Given material —
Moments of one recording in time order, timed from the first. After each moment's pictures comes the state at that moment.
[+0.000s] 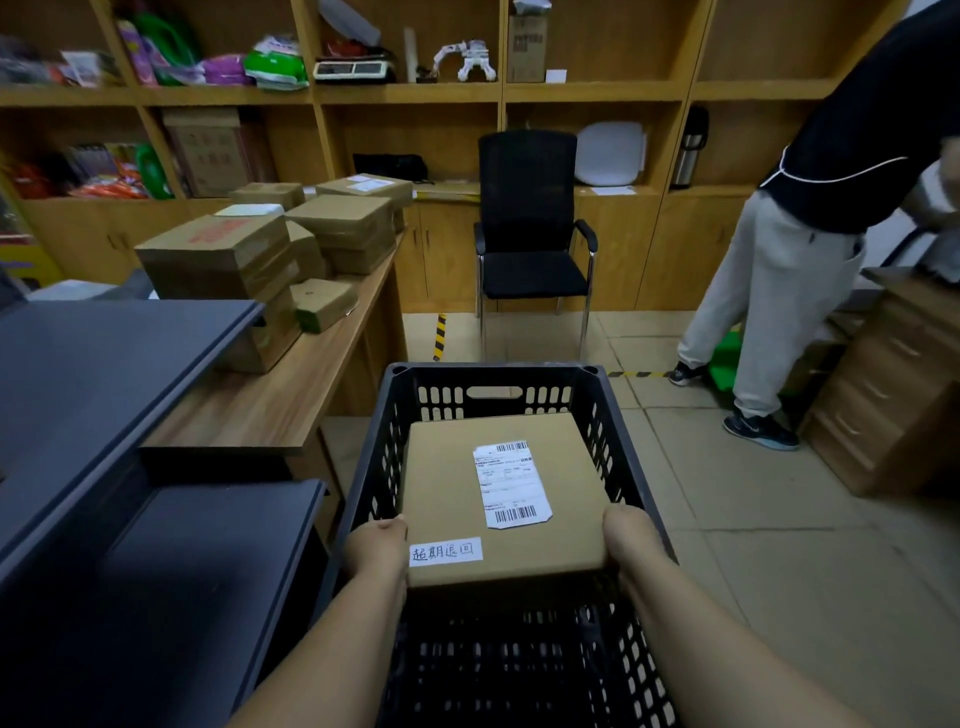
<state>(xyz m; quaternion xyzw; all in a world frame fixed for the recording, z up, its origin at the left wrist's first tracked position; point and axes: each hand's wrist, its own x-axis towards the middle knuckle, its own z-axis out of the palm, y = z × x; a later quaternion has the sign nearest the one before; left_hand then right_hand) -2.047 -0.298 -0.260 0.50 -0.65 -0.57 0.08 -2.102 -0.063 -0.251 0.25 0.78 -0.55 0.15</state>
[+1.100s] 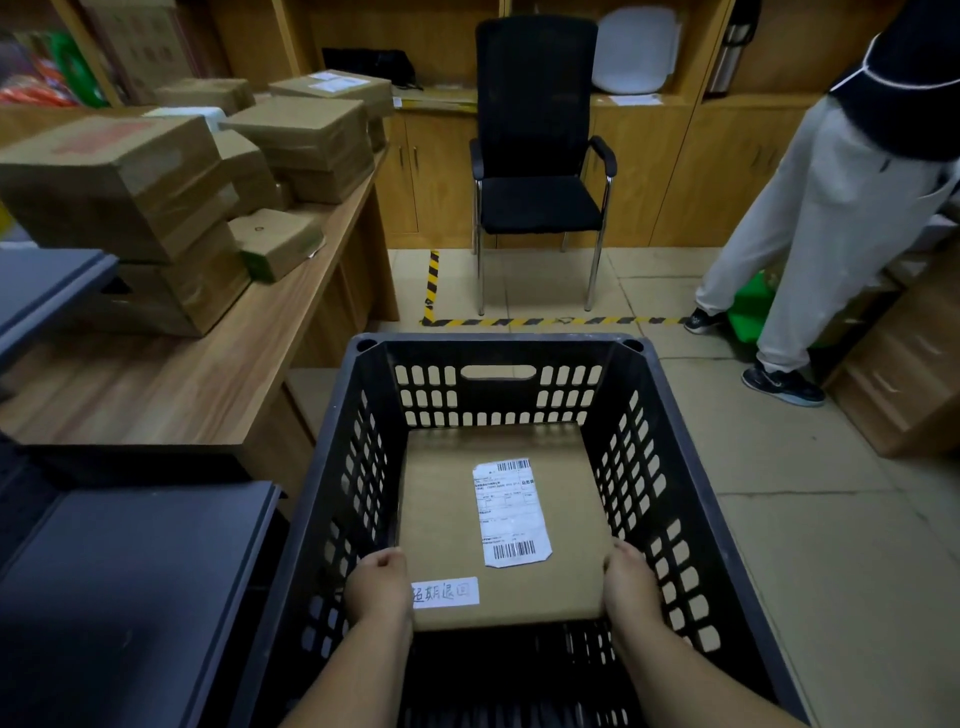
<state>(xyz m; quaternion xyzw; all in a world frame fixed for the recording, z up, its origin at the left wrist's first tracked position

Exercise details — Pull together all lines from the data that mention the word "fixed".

Output of the exercise —
<state>(xyz m; quaternion xyzw; all in a world frame fixed for the recording, z up, its origin at the left wrist's first tracked position; point and axes: each hand's wrist, its own x-axis towards the middle knuckle, its own z-axis out of the palm, y = z × x; a later quaternion has the sign nearest the one before; left_hand then right_hand) -2.047 -0.298 -0.260 0.50 -0.65 -0.57 0.08 -2.102 -0.063 -0.251 0.25 0.78 -0.55 0.15</state>
<state>(xyz m; quaternion xyzw; all in a world frame fixed for the recording, z up, its origin at the left wrist's first tracked position

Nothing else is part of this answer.